Place

Job Brooks House, 1740

Two story wooden colonial house, pale yellow wooden siding and a central chimney.
The Job Brooks House, 1740

Lou Sideris

Quick Facts
Location:
1265 Lexington Road, Concord MA 01742
Significance:
The Job Brooks House sits on the Bay Road. On April 19, 1775 the British regulars marched past here on their way to Concord, then back again during their fighting retreat to Boston. An intense skirmish took place just yards from this house at Elm Brook Hill.
OPEN TO PUBLIC:
No

Historical/Interpretive Information/Exhibits

On April 19, 1775, Job Brooks (1717-1794) and his family lived in the house he built in 1740, just east of his second cousin Samuel Brooks’s house on the Bay Road in Concord. His house was located on the border of the town of Lincoln in an area that had been owned by members of his family since the mid-17th century. By the time of the Revolution, this area was known as Brooks Hill, and the cluster of houses on it Brooks Village.
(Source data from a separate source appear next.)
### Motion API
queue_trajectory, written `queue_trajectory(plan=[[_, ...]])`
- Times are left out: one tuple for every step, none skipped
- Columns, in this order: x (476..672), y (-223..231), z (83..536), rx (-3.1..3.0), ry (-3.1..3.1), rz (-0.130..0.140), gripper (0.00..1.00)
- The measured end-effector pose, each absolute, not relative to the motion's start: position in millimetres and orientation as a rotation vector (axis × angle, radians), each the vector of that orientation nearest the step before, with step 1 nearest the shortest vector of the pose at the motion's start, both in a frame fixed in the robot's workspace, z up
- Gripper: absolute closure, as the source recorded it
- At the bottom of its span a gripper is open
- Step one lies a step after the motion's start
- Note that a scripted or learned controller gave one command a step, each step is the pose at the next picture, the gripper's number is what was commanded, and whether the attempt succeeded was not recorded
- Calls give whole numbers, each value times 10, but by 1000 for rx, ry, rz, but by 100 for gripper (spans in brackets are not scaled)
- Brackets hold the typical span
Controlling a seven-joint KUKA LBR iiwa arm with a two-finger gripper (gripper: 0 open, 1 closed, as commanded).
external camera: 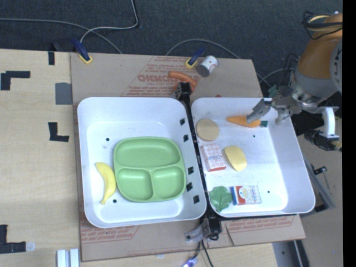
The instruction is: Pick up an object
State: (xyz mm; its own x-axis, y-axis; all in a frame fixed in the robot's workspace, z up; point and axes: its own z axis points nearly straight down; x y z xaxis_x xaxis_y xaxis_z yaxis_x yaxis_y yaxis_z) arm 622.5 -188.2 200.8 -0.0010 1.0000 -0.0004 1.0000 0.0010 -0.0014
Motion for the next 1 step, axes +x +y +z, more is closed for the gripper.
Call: queue_trajectory(plan=[[6625,-1611,921,-2217,-2215,12,0]])
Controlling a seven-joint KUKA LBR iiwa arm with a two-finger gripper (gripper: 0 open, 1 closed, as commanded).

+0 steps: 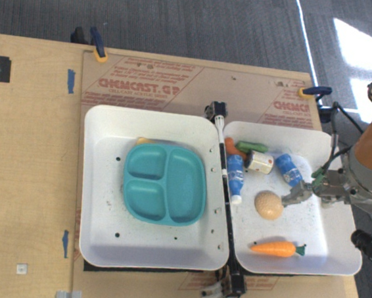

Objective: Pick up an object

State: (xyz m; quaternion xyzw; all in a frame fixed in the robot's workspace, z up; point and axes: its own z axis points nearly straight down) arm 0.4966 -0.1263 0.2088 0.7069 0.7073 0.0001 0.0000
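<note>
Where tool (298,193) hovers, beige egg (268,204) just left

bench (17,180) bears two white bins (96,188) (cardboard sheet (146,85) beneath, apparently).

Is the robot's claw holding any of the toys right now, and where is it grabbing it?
Nothing is held. The gripper hangs in the right white bin, beside the tan egg-shaped ball, with nothing between its fingers.

Bench clutter lying around the bins

Blue clamps (99,44) are gripping a brown board (146,85) at its far edge, and strips of blue tape (71,81) are sticking to the bench (17,180).
</note>
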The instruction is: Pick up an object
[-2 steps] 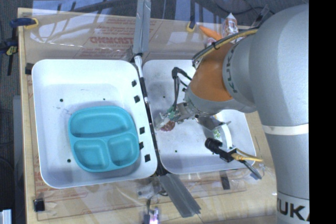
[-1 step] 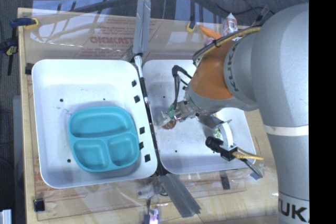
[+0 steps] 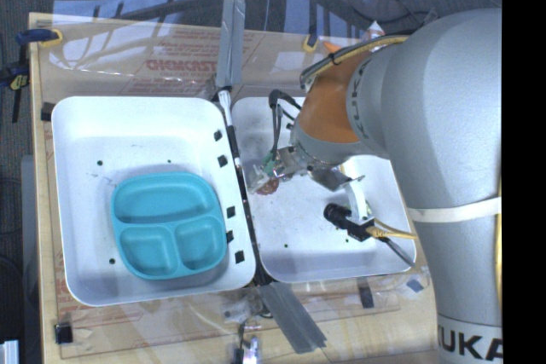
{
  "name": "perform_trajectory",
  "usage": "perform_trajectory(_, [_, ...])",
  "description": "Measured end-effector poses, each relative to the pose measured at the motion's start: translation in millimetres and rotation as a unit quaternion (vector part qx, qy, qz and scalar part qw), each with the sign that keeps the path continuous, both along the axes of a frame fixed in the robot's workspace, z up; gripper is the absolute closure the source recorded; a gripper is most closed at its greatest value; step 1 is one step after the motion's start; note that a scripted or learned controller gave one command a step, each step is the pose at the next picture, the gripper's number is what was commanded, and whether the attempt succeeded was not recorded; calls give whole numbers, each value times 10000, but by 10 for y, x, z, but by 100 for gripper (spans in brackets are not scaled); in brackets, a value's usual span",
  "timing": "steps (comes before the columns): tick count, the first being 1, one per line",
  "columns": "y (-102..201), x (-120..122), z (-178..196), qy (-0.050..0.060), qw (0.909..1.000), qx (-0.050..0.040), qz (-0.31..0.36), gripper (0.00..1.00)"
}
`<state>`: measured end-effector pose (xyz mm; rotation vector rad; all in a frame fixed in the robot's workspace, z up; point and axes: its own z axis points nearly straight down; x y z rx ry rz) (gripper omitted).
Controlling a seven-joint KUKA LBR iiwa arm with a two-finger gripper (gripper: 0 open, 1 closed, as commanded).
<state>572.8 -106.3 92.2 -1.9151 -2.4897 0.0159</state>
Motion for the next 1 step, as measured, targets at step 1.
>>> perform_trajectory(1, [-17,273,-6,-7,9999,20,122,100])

In 1740, Hugh Brooks gave land to his son Job, possibly as a wedding present on his marriage to Anna Bridge of Lexington. The present house was built by Job at that time, and quickly filled as their children Mathew, Asa, and Anna were born. Job’s widowed mother joined the household in 1747, and lived with them until her death in 1761. Mathew married and moved to Littleton in 1766. By 1775, the household consisted of Job and Anna, both in their fifties, their daughter Anna (age 25), who married about a week after the events on April 19; and their son Asa and his wife Ruth, both 29. Job died in 1794, leaving the farm to Asa, who finally began to have children at the age of 52 with his third wife, Mary Lawrence. The farm remained in the Brooks family until 1850. Subsequent owners continued to farm the land until 1959, when it was purchased by Minute Man National Historical Park.

The farm that Job Brooks owned was 24 acres, slightly below the average size for his
neighborhood. According to local tax records, the farm produced corn, hay, flax (for making linen), oats, and apples. Livestock included oxen, horses, pigs, and occasionally sheep, but the largest amount of livestock were cattle, as many as sixteen in the 1770s, when Job and Asa were running the farm together. Farming in New England involved periods of intense activity. There was plowing and planting in the spring, harvesting in the fall, and times when there was little else to do than feed the livestock. Most farming families also had an occupation to earn extra money during the slower months. For Job and many of his neighbors, the tannery run by his cousin Joshua provided employment. Job was a currier for the tannery. This was a skilled occupation. Curriers finished the tanned
leather by stretching, oiling, and polishing it with a stone.

When the regulars were sent out from Boston on the morning of April 19, 1775, they followed the Bay Road to Concord. This route took them through the center of Brooks Village. If any of the families were still in their houses when the regulars marched by at about 6:00 AM, they would have seen the soldiers “marching in fine order,” their bayonets “glistening in the sunlight like a field of waving grain,” as one witness later described it. By 1:00 that afternoon, the regulars were passing by again on their way back to Boston after the engagement at Meriam’s Corner. Loammi Baldwin of the Woburn Militia later reported
Woburn rested upon Brooks Hill until they saw the regulars approaching. Baldwin then moved his men into a wooded area just east of Job Brooks’ house where the Bay Road took a sharp turn. As the regulars reached what is now known as Bloody Angle, they were caught in a heavy crossfire from Baldwin’s men on the east, and troops from several other towns who had crossed Joshua Brooks’ tannery field on the west. Eight British soldiers and three Americans died, and many others were wounded at the edge of Brooks Village that day.

At the age of 58 in 1775, Job Brooks was almost too old to be required to join the militia, but his 30-year-old son Asa would have still been drilling regularly. Unfortunately, the records of the Concord militia companies are incomplete for April 19, so we do not know if Job or his son turned out that day. Asa, however, does appear in the records as a sergeant in Captain George Minot’s Militia Company in 1776 and 1778.

Today, the Job Brooks House serves as a storage facility for Minute Man National Historical Park’s archaeological collection of more than a quarter-million artifacts from the early Archaic period (about 10,000 years ago) through the 20th century.